21C3 Schedule Release 1.1.7

21st Chaos Communication Congress
Lectures and workshops

Speakers
Picture of Tim Starling Tim Starling
Picture of Brion Vibber Brion Vibber
Schedule
Day 1
Location Saal 1
Start Time 15:00 h
Duration 01:00
INFO
ID 63
Type Lecture
Track Hacking
Language english
FEEDBACK

Edit This Page

Scaling the Wiki Beyond 1 Million

Wikipedia developers chronicle the evolution of the MediaWiki software and server farm to manage the popular and ever-growing editable encyclopedia. Planned scalability improvements are outlined, plus developers' conference and hacking session.

Since 2001, the Wikipedia encyclopedia project has jumped from a scratchpad side project to one of the top 500 sites on the web (Alexa stats), bringing community and media attention to both wikis and open-licensed content.
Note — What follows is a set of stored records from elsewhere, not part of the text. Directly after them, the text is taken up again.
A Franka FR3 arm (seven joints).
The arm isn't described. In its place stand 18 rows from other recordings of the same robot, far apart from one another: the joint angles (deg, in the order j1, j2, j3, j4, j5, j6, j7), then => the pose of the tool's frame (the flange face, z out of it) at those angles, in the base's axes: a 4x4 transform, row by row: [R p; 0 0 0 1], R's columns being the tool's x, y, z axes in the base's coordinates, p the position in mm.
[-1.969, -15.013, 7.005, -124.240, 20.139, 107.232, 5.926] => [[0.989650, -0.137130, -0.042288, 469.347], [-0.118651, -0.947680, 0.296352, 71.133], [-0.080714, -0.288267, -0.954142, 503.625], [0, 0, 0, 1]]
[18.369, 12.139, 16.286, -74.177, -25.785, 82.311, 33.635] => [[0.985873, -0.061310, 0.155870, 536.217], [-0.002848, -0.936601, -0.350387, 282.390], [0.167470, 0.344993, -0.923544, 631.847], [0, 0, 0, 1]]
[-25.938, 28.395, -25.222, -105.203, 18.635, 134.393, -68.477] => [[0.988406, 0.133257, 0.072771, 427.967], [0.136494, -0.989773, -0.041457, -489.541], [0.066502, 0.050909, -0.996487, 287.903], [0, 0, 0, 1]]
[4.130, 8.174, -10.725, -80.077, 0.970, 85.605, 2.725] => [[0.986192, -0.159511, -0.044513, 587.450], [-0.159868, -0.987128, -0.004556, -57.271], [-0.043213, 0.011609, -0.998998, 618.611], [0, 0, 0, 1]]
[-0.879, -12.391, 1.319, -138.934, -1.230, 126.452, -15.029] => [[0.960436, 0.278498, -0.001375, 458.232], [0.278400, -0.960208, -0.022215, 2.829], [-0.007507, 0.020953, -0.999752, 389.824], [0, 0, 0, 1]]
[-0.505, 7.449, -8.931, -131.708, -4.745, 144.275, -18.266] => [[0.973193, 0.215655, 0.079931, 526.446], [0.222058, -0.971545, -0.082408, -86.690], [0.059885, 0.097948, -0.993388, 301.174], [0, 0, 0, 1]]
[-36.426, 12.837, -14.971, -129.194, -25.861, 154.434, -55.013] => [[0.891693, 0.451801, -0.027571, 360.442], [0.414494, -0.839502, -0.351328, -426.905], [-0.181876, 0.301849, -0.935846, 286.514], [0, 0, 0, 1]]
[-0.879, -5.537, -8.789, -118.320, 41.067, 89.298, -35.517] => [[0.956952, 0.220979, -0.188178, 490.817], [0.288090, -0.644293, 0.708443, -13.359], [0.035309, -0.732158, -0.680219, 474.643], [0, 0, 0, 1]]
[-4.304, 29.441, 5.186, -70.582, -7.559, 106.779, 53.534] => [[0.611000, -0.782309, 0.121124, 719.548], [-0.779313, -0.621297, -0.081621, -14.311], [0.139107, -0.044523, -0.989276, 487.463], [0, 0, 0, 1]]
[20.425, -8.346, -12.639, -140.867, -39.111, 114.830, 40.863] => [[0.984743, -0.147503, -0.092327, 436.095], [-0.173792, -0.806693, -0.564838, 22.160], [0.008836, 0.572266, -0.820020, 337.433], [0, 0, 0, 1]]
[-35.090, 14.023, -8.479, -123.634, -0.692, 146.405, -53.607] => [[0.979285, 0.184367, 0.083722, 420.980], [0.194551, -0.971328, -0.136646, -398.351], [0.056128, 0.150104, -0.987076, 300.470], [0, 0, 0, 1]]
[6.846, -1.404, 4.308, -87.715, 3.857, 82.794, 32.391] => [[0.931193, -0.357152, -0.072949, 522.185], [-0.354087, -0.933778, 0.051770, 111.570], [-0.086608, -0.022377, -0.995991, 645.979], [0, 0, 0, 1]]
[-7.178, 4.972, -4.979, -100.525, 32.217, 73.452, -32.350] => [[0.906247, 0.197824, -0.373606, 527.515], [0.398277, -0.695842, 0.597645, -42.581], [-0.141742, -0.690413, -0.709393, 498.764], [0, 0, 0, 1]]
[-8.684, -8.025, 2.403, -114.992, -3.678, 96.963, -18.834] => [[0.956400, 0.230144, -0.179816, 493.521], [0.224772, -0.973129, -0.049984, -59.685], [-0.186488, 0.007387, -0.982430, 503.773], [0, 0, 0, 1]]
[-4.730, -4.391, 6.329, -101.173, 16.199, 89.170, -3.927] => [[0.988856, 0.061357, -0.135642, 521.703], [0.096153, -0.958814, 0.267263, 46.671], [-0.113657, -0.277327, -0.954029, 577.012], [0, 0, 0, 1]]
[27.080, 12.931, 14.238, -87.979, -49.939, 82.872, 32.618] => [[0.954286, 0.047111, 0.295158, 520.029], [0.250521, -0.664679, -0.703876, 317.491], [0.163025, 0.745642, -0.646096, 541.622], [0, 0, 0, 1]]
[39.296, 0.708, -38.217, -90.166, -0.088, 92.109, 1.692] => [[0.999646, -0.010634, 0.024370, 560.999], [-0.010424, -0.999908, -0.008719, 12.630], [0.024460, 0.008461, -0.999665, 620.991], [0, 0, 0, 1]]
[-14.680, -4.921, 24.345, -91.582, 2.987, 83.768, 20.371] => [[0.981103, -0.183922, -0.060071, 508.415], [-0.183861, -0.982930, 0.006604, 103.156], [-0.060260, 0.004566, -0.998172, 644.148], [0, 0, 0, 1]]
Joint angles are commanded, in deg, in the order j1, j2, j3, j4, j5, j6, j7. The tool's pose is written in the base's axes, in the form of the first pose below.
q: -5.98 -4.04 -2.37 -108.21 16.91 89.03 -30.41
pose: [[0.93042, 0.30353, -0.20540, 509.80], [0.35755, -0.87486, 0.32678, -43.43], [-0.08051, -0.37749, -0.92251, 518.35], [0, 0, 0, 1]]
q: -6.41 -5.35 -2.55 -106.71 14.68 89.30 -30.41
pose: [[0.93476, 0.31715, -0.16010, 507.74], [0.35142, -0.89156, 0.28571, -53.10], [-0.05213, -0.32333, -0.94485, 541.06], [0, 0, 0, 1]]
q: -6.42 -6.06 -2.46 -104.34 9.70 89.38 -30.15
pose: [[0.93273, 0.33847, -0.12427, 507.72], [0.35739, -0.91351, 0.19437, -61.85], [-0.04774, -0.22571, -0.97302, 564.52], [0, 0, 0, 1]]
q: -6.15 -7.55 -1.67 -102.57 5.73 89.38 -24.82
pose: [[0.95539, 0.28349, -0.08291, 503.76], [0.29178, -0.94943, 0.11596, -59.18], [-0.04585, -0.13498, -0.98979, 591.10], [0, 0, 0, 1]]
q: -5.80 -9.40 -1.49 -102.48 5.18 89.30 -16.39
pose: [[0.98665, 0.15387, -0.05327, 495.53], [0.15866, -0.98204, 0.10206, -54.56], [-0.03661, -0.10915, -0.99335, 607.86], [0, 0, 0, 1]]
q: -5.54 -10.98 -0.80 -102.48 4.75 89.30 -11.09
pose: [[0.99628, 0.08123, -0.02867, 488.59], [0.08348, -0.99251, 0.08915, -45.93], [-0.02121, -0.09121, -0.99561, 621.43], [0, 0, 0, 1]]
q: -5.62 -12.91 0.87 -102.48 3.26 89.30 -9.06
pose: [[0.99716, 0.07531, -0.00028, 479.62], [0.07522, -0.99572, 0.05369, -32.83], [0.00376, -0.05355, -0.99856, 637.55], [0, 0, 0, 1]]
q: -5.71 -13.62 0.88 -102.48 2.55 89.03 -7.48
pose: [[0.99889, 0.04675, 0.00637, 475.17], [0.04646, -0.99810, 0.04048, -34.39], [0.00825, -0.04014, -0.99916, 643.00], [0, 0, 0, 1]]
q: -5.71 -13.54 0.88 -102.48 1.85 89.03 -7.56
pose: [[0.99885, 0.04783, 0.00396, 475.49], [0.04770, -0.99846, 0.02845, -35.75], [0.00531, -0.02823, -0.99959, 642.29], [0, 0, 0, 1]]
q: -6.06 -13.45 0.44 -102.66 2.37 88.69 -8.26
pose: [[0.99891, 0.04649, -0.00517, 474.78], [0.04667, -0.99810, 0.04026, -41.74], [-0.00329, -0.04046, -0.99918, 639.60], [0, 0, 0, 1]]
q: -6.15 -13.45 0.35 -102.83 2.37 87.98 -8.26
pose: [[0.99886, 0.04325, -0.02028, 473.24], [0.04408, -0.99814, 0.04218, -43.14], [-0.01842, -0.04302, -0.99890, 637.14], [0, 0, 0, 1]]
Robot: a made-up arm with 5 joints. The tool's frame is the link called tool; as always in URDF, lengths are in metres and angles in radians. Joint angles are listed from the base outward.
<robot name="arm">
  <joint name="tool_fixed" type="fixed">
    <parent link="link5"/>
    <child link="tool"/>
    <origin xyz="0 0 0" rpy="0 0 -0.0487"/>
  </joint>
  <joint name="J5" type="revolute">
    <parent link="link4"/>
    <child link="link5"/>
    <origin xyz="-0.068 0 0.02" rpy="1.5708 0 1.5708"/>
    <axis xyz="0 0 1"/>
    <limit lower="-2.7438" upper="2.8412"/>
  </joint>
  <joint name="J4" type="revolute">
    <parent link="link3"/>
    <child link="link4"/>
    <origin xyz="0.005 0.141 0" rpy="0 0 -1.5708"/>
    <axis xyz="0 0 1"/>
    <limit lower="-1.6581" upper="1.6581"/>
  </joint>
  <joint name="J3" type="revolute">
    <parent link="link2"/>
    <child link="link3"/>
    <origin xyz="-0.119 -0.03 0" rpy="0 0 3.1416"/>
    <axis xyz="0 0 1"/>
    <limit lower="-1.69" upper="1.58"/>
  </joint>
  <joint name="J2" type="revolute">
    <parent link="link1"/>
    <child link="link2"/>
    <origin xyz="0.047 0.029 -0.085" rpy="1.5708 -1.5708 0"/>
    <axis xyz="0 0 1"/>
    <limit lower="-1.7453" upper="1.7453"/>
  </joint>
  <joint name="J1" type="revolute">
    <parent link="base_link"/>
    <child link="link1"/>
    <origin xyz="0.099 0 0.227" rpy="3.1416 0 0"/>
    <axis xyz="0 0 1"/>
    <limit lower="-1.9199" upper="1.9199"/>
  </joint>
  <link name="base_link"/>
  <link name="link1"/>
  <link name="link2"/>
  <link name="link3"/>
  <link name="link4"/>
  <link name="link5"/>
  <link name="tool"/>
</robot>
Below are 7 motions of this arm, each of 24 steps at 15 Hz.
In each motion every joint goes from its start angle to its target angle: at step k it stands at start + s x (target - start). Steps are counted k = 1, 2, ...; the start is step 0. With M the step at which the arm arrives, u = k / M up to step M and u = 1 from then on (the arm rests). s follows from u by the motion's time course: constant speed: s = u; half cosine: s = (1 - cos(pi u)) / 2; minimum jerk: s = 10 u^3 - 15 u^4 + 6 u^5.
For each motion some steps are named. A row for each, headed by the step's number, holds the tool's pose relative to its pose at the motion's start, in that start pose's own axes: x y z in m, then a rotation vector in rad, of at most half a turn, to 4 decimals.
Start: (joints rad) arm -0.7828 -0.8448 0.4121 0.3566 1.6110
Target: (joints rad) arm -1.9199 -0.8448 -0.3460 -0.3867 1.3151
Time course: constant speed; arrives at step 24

While some dispute its quality, Wikipedia's quantity is undeniable: at over one million pages in dozens of languages Wikipedia is the largest, most populous Wiki Wiki site on the net. Where traditional wikis have tended to be relatively small communities based on some topical interest, Wikipedia actively seeks attention, visitors, and editors with an open-ended mission to document virtually any topic, from the philosophers of Athens to Slashdot trolling fads.

Phenomenal growth in the editing community, non-editing visitors, and the number of topics covered has thus put continual social and technical pressure on the scalability of the system. The wiki engine MediaWiki has grown up along with the project, following the sometimes-conflicting paths of being both easy to install and use and performing reasonably well in a multimillion hit per day environment.

Built in the scripting language PHP, MediaWiki attempts to boost performance with "alternate hard and soft layers" of code: most hits to Wikipedia are actually handled by a Squid reverse proxy cache which is faster than any PHP script could be. Pre-parsed page chunks and dynamically editable user interface data are optionally cached using Livejournal's distributed memory object cache memcached or the compatible disk-backed tugelacache. Ongoing work is being put into accelerated native-code diff, parsing, and Unicode normalization modules, while still retaining compatibility with "pure" PHP code for use in more restricted environments.

Additionally a MediaWiki developers' conference is planned, for discussion and work on the next major version of the software which will carry sites like Wikipedia through 2005 and beyond: developers will give a peek at upcoming storage back-end improvements to handle an ever-growing text corpus.